Complex	-∆S m [J kg−1 K−1]	∆H [T], T [K]	Ref
{Gd2(OAc)6(H2O)4}·4H2O	40.6	7, 1.8	Evangelisti et al. (2011)
Gd2(OAc)2(Ph2acac)4 (MeOH)2	23.7	7, 2.4	Guo et al. (2012)
Gd2 (hfac)4 (fpmoq)2	17.1	8, 3.0	Wang et al. (2015)
Gd2 (hfac)4 (btoq)2	16.9	8, 2.0	Shen et al. (2015)
Gd2 (L1) (dbm)5	17.69	8, 2.0	Wang et al. (2021a)
Gd2 (iba)6 (bipy)2	29.3	7, 2.0	Zhou et al. (2021)
Gd2 (nic)6(H2O)4	27.4	7, 2.0	Zhou et al. (2021)
Gd2(L)2(CH3OH)2	24.75	7, 2.0	Shi et al. (2020)
{Gd2(L)2 (dbm)2(H2O)2}·nCH3OH	23.2	7, 2.0	Shi et al. (2021)
Gd2 (dnba)6 (phen)2	16.8	7, 2.0	Zheng et al. (2020)
Gd2(Hnsa)2 (nsa)2 (phen)2(H2O)2	22.2	7, 2.0	Zheng et al. (2020)
1	25.05	7, 2.0	This work
{Gd6 (bobdz)2(HCO2)4 (μ3-OH)4 (DMF)6(H2O)2}Cl2·4H2O	33.5	7,3.0	Adhikary et al. (2014)
Gd6(L)2 (acac)6(OH)4(NO3)2(CH3OH)2	35.3	7, 2.0	Wang et al. (2020b)
{H2 [Gd6(OH)8(H2O)6 (p-BDC-F4)6]}·3 (2,2′-bpy)·6H2O	28.27	7, 2.0	Wei et al. (2019)
{H2 [Gd6(OH)8(H2O)6 (m-BDC-F4)6]}·3 (4,4′-bpy)·6H2O	29.20	7, 2.0	Wei et al. (2019)
2	27.21	7, 2.0	This work
{Gd8(IN)14 (μ 3-OH)8 (μ 2-OH)2(H2O)8}·11H2O	31.77	7, 2.0	Shi et al. (2020)
{Gd8 (μ 3-O)4(L)8(CH3COO)4(CO3)2}·15H2O	32.49	7, 2.0	Li et al. (2019)
3	30.79	7, 2.0	This work
{Gd3 (dbm)5(HL)2}·4CH3OH·3CH2Cl2	20.60	7, 2.0	Wang et al. (2020c)
{Gd3(HL) (H2L) (NO3)4}·C2H5OH	30.22	7, 2.0	Wang et al. (2019c)
{Gd4(H3L)2(OAc)3(F6acac)3}·4MeOH·2.5H2O	21.88	5, 2.0	Liu and Hao, (2022)
{Gd4 (acac)4 (μ3-OH)2L6}·2CH3CN	14.57	7, 3.0	Hou et al. (2020)
{Gd4(HL)4(CH3O)4}·3CH3OH	30.42	7, 2.0	Li et al. (2020)
{Gd4(L)4 (m2-CH3O)4}·CH3OH	28.50	7, 2.0	Xu et al. (2021)

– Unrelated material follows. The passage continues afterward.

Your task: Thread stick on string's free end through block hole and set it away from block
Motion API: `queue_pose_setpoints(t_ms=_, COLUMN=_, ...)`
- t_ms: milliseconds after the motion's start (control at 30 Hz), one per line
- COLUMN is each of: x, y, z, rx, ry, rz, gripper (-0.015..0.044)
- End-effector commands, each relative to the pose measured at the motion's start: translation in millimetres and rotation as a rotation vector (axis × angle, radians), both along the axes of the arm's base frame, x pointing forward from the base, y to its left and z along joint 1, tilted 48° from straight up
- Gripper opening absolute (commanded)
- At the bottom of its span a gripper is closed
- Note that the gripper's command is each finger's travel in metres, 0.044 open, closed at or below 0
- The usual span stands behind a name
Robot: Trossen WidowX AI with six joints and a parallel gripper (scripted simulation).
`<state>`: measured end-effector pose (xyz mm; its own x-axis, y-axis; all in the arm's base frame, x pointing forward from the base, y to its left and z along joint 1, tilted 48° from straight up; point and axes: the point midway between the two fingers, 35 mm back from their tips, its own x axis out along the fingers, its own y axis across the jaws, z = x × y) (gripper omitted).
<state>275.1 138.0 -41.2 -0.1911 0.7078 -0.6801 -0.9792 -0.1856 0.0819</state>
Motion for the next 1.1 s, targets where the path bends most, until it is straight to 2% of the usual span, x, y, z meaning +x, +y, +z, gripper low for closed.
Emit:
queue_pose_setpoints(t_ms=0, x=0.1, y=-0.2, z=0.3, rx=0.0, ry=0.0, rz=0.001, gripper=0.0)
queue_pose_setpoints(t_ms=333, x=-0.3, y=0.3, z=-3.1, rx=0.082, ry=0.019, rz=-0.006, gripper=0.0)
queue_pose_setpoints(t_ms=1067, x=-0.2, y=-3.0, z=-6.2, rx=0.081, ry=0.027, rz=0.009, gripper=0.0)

{Gd4 (acac)4(L)6 (μ3-OH)2}·CH3CN	24.46	7, 2.0	Wang et al. (2020d)

Conclusion

In conclusion, three clusters 1-{Gd2}, 2-{Gd6}, and 3-{Gd8} based on Schiff ligand H2L were synthesized. Complex 1 contains two GdIII ions, and magnetic measurement indicates antiferromagnetic interactions between the metal core, which is also confirmed by PHI fitting. Complexes 2 and 3 are hexa-nuclearity with a biaugmented trigonal prism configuration and octa-nuclearity with a cubic trapezoid structure. Magnetic investigations indicate the antiferromagnetic interactions between GdIII ions are observed in complexes 2 and 3. Magnetocaloric studies for complexes 1–3 show that the magnetic entropies of complexes 1–3 are smaller than the theoretical values, which is mainly caused by antiferromagnetic coupling. Furthermore, complex 1 exhibits a large magnetic entropy of 25.05 J kg−1 K−1 at 2.0 K in di-nuclearity magnetic refrigerant materials, while complexes 2 and 3 belong to the normal range in hexa-nuclearity and octa-nuclearity complexes, respectively, demonstrating that they are promising molecular magnetic coolants for low-temperature cooling applications.